- Task prompt
Within the listing that follows, how many lines contain the word "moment"? Only the number is wanted.

___ Stored data ___

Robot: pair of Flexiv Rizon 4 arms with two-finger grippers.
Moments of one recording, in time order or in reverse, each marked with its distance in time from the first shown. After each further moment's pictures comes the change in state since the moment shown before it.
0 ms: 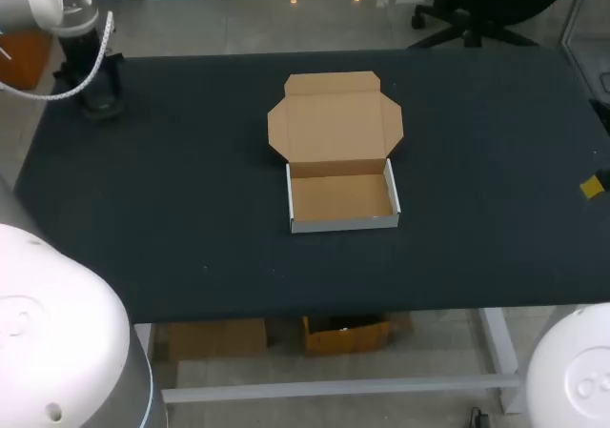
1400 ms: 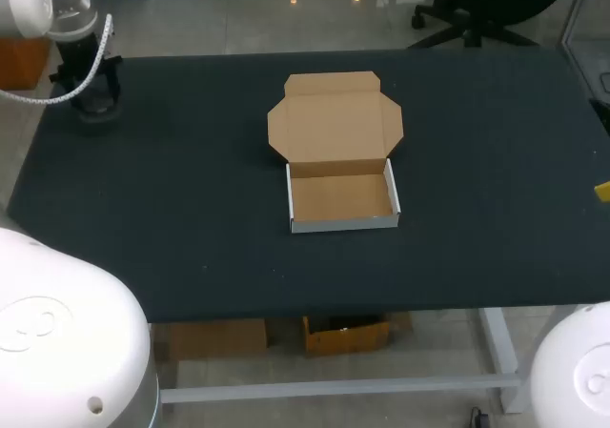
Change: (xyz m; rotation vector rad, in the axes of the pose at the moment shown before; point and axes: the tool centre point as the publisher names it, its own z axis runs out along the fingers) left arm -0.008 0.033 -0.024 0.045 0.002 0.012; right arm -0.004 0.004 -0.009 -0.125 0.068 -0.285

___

- Worked solution
2